• [PROBLEM TO SOLVE]:
A complete, exact copy of the records is needed here.
------ RECORDS SUPPLIED ------
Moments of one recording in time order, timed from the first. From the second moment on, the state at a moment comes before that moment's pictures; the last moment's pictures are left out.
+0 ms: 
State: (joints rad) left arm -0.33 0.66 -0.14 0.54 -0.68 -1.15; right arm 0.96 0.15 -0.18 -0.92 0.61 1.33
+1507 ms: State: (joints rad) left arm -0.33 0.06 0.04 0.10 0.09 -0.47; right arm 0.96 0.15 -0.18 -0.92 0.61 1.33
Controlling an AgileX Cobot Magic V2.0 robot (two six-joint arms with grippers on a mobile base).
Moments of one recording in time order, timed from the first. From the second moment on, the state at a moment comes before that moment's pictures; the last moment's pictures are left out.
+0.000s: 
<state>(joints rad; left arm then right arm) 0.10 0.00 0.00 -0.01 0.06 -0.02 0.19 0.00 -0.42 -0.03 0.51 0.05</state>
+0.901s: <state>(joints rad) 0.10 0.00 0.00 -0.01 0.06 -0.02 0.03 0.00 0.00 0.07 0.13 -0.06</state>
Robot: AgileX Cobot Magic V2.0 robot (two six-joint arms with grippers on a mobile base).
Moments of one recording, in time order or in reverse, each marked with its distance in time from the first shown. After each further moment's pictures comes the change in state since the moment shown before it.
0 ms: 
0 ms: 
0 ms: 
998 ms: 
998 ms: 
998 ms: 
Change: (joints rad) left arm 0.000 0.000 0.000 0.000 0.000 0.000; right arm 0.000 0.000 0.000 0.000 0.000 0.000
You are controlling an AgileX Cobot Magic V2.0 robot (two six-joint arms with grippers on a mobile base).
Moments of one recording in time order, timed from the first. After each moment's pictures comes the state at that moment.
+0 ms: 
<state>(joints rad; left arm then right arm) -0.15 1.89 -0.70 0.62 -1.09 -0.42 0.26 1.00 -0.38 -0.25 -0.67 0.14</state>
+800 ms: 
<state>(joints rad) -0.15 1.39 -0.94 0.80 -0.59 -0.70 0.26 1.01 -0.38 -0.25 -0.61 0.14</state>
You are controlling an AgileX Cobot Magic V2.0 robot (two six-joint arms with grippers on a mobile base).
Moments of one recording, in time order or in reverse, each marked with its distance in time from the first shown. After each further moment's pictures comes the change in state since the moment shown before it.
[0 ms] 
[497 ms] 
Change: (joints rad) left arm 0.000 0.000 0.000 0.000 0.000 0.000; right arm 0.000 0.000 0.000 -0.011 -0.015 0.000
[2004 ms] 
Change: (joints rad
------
• [SOLVED PROBLEM]:
Moments of one recording in time order, timed from the first. From the second moment on, the state at a moment comes before that moment's pictures; the last moment's pictures are left out.
+0 ms: 
State: (joints rad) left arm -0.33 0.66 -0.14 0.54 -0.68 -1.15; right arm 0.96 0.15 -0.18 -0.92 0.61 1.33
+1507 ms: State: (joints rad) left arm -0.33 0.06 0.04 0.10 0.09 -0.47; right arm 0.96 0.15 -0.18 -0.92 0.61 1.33
Controlling an AgileX Cobot Magic V2.0 robot (two six-joint arms with grippers on a mobile base).
Moments of one recording in time order, timed from the first. From the second moment on, the state at a moment comes before that moment's pictures; the last moment's pictures are left out.
+0.000s: 
<state>(joints rad; left arm then right arm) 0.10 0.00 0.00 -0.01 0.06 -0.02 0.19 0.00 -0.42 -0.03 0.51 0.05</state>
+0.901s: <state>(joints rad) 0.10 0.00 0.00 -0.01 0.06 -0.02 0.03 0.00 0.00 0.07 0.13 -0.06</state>
Robot: AgileX Cobot Magic V2.0 robot (two six-joint arms with grippers on a mobile base).
Moments of one recording, in time order or in reverse, each marked with its distance in time from the first shown. After each further moment's pictures comes the change in state since the moment shown before it.
0 ms: 
0 ms: 
0 ms: 
998 ms: 
998 ms: 
998 ms: 
Change: (joints rad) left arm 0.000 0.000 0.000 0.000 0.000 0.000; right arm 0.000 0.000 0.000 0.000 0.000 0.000
You are controlling an AgileX Cobot Magic V2.0 robot (two six-joint arms with grippers on a mobile base).
Moments of one recording in time order, timed from the first. After each moment's pictures comes the state at that moment.
+0 ms: 
<state>(joints rad; left arm then right arm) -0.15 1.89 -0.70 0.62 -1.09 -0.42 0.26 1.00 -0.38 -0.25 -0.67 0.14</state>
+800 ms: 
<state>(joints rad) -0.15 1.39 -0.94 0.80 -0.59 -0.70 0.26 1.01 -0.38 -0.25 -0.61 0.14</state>
You are controlling an AgileX Cobot Magic V2.0 robot (two six-joint arms with grippers on a mobile base).
Moments of one recording, in time order or in reverse, each marked with its distance in time from the first shown. After each further moment's pictures comes the change in state since the moment shown before it.
[0 ms] 
[497 ms] 
Change: (joints rad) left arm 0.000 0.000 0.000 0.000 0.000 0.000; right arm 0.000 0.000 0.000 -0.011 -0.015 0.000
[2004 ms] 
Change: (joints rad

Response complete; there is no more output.